Floating-point rounding issues make it tricky to get a perfectly zero-mean distribution. While it is probably inconsequential, simply using curand_uniform(state) - 0.5f will not give zero mean. We solve this by mapping the 2^{32} possible return values of :cpp:func:`!curand` to the range (-2^{31}, 2^{31}) with zero represented twice, before scaling to convert to a real value in (-0.5, 0.5). While this is still a deviation from uniformity, it does give a symmetric distribution.

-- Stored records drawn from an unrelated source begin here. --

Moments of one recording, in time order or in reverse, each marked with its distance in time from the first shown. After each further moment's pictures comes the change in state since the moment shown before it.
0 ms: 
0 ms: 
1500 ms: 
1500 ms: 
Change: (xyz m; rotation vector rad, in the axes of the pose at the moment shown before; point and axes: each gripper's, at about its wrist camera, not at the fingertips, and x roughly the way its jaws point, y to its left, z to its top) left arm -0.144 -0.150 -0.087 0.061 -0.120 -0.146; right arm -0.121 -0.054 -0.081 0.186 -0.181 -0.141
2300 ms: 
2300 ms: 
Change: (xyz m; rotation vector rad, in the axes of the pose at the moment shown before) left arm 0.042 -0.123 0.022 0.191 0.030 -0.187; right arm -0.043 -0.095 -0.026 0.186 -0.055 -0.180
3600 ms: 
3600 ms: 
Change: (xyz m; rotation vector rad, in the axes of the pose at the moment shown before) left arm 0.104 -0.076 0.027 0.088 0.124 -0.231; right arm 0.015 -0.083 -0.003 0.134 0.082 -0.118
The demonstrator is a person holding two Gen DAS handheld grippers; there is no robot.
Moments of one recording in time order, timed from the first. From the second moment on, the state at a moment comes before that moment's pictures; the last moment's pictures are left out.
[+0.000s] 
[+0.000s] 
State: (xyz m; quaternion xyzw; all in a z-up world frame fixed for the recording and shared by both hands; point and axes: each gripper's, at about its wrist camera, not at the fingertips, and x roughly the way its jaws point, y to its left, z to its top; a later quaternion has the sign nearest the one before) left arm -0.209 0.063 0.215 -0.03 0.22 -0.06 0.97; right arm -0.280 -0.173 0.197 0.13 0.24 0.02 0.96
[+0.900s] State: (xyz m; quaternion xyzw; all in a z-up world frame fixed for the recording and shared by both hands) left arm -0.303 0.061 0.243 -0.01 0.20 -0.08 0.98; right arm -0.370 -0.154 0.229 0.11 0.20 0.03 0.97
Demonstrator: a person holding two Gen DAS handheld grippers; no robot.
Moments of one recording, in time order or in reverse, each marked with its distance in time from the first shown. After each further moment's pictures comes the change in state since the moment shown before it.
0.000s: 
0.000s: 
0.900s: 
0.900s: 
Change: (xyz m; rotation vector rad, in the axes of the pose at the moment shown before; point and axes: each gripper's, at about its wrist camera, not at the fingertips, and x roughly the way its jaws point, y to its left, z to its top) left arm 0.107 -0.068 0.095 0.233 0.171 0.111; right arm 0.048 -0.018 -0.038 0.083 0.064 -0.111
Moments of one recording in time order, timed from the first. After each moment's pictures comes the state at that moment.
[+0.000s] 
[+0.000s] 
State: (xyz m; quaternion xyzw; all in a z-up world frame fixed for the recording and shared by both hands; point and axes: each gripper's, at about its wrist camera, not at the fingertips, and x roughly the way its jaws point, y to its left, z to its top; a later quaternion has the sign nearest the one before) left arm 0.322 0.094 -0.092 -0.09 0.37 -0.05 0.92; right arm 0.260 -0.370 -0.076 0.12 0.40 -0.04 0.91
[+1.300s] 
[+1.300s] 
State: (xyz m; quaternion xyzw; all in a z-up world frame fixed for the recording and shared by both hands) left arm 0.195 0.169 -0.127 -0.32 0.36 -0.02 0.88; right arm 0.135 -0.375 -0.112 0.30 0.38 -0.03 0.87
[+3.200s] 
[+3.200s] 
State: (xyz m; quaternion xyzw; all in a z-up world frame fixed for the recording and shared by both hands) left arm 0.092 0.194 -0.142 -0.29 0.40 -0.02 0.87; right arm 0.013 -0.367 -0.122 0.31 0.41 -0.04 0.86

The :c:struct:`curandStateXORWOW_t` struct defined by curand is unnecessarily large for our purposes, because it retains state needed to generate Gaussian distributions (Box-Muller transform). To reduce global memory traffic, we use a different type we define (:c:struct:`randState_t`) to hold random states in global memory, together with helpers that save and restore this smaller state from a private :c:struct:`curandStateXORWOW_t` used within a kernel.

Shutdown procedures

The dsim, fgpu and xbgpu all make use of the :external+aiokatcp:py:class:`aiokatcp server <aiokatcp.server.DeviceServer>`'s :external+aiokatcp:py:meth:`on_stop <aiokatcp.server.DeviceServer.on_stop>` feature which allows for any engine-specific clean-up to take place before coming to a final halt.

The on_stop procedure is broadly similar between the dsim, fgpu and xbgpu.